В документе [2, https://www.sli-deshare.net/lawplusltd/trademarks-and-their-importance-to-digital-economi-es-of-developing-countries] представлено подробное описание структуры цифровой экономики (рис. 1) в виде трехуровневой экосистемы: нижний – аппаратно-сетевой уровень, над ним – уровень программной инфраструктуры и сопутствующих элементов, и верхний – уровень приложений, специфических для различных вертикальных секторов экономики.
В публикации OCED (Organization for Economic Cooperation and Development) [3, http://www.indianecono-my.net/splclassroom/338/what-is-digi-tal-economy/#sthash.OgOJx4h2.dpuf] ЦЭ вводится как термин, использующийся для описания рынков, которые фокусируются на цифровых технологиях и относятся к спектру экономических, социальных и культурных мероприятий, поддерживаемых Интернетом и другими ИКТ-технологиями. Отмечается, что ЦЭ связана “с торговлей информационными товарами или услугами посредством электронной коммерции”. Подчеркнем, что к ЦЭ предлагается относить не весь рынок электронной коммерции, а только ту его часть, которая связана с торговлей именно цифровыми товарами. Действительно, если через интернет-магазин приобретен нецифровой товар, то вряд ли следует к цифровой экономике относить всю сумму покупки, а не ту часть, которую получил интернет-магазин за посредническую онлайновую услугу.
Однако, похоже, такого мнения придерживаются не все участники рынка. Например, обратившись к методике подсчета вклада цифровой экономики в ВВП, предложенной в работе BCG [4, http://www.bcg.ru/documents/file220967.pdf], обнаружим иной подход. Согласно данному документу объем цифровой экономики – это онлайн-потребление плюс затраты на построение инфраструктуры этого потребления. Данная методика (на примере России) понятна из анализа (рис. 2). Объем цифровой экономики, который в 2015 году оценен в 1580 млрд руб., рассчитывается как сумма онлайн-потребления + расходы на доступ + расходы на устройства доступа + инвестиции + госрасходы + экспорт и минус импорт.
Под инвестициями в данной формуле подразумеваются капитальные затраты на развитие фиксированного широкополосного и мобильного доступа, осуществляемого в первую очередь телеком-операторами. Под госрасходами – затраты на поддержку государственных программ информатизации, включая такие, как программа сокращения цифрового разрыва между регионами; развитие электронного правительства и т.п. Под экспортом и импортом понимаются импорт/экспорт ИКТ-продуктов и трансграничная электронная коммерция.

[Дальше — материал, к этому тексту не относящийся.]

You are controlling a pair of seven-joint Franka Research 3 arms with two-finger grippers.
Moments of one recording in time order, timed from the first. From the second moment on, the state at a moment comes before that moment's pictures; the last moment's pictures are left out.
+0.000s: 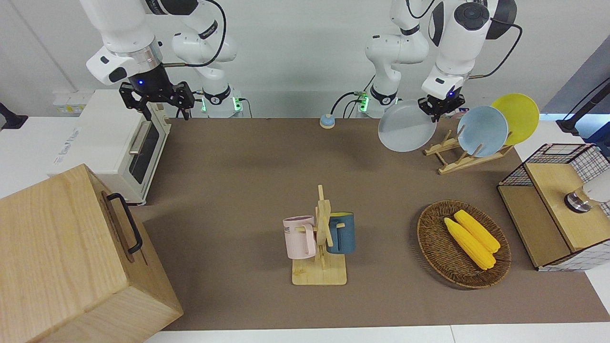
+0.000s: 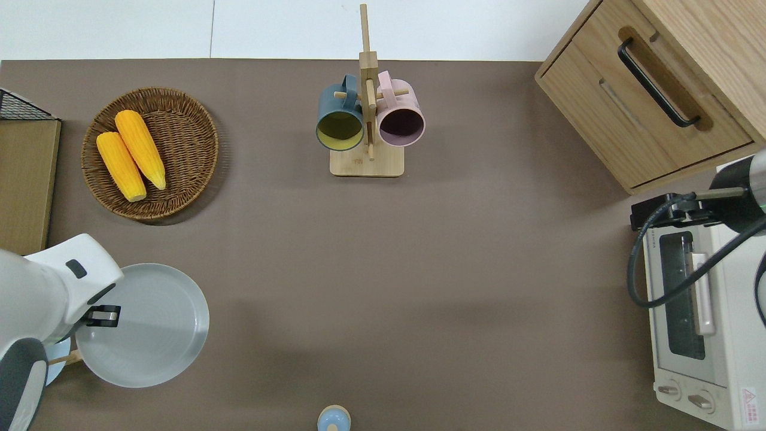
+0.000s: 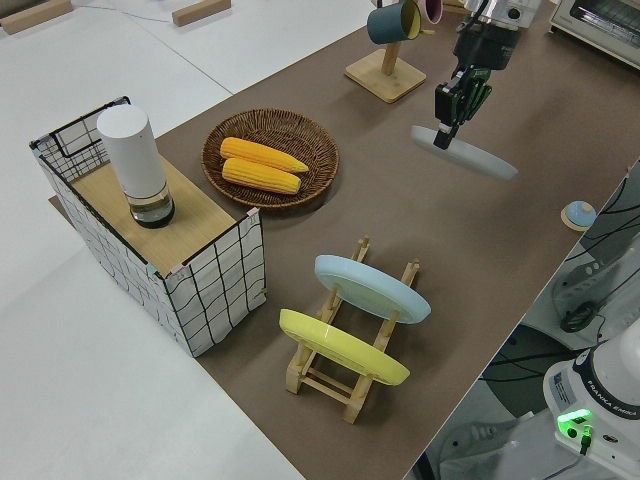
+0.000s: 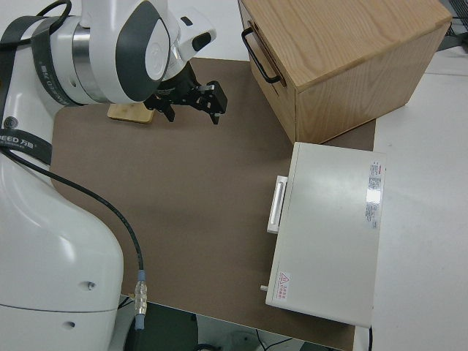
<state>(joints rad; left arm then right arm) -0.12 -0.31 -0.01 -2.10 0.36 1.64 -0.08 -0.10 0.03 0.15 -1.48 -0.03 1.46 0.05</state>
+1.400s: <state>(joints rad) -0.12 -0.30 0.03 -2.17 0.72 1.57 -0.22 -0.10 0.03 0.15 -1.48 -0.03 1.46 0.05</state>
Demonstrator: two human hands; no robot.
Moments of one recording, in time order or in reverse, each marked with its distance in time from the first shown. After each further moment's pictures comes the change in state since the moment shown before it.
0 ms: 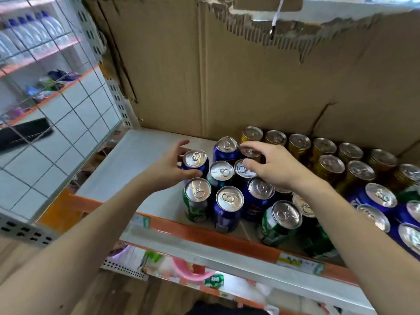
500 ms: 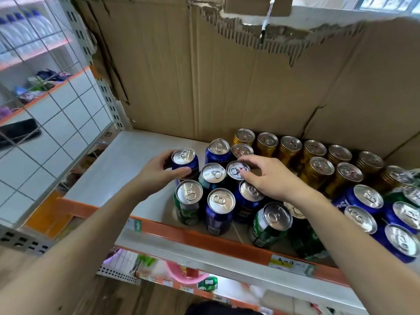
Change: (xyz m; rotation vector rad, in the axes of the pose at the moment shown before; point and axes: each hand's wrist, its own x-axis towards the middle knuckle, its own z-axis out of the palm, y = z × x) left_hand -0.001 -0.020 0.004 -0.257 0.058 0.011; right_hand -0.011 0.018 0.008 -0.030 -0.026 0.020
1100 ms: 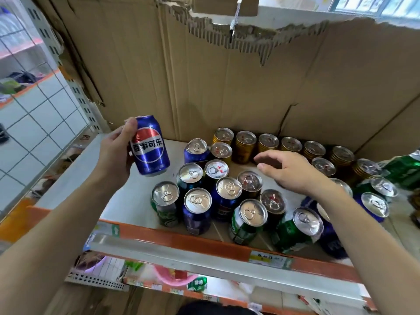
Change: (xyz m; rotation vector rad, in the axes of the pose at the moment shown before) left_hand 0.000 0.055 -0.007 -0.523 0.298 0.069; right_hand -0.033 0.043 -0.058 -0.016 0.032 0.098
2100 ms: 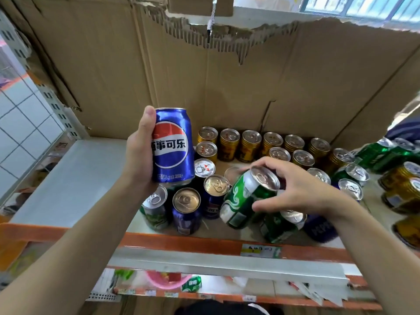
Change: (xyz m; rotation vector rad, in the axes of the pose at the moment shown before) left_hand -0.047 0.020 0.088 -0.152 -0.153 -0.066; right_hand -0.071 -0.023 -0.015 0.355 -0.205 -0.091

Отметим, что на рис. 2 к наибольшей категории “онлайн-потребление” (1335 млрд руб.), по всей видимости, отнесено потребление не только цифровых, но и всех остальных товаров и услуг, продаваемых посредством электронной коммерции. Иначе откуда возьмется столь большая сумма? Действительно, по данным CNews, весь рынок электронной коммерции в 2015 году в России достиг 13,9 млрд долл., то есть около 800 млрд руб., включая цифровые и нецифровые товары и с учетом вклада локальных и зарубежных продавцов [5, www.cnews.ru/news/top/2016-03-02_rynok_elektronnoj_kommertsii_v_rossii_dostig_13].
Конечно, можно пользоваться разными методиками и определениями, но очевидно, что если к цифровой экономике относить транзакции, связанные с приобретением только софттоваров или “любых товаров”, то размер этой цифровой экономики будет существенно отличаться.
Отметим, что BCG связывает размер ЦЭ с вложениями в нее именно локальными компаниями, то есть учитывает экспорт национальных компаний в зарубежные страны и не учитывает импорт ИКТ-продуктов и услуг на внутренний рынок страны.
В подобной модели страна, которая будет создавать цифровые сервисы на базе импорта цифровых технологий и услуг со стороны зарубежных стран, может оказаться страной с меньшей цифровой экономикой, чем страна, которая имеет продвинутые национальные ИКТ-компании, которые не заинтересованы вкладывать во внутреннюю инфраструктуру, а ориентированы на так называемое офшорное программирование.
Вводя все больше параметров для оценки развитости цифровой экономики, мы приходим к методике построения комплексных коэффициентов, которые учитывают разные аспекты развитости тех или иных технологий, а также факторы законодательного регулирования бизнеса в стране.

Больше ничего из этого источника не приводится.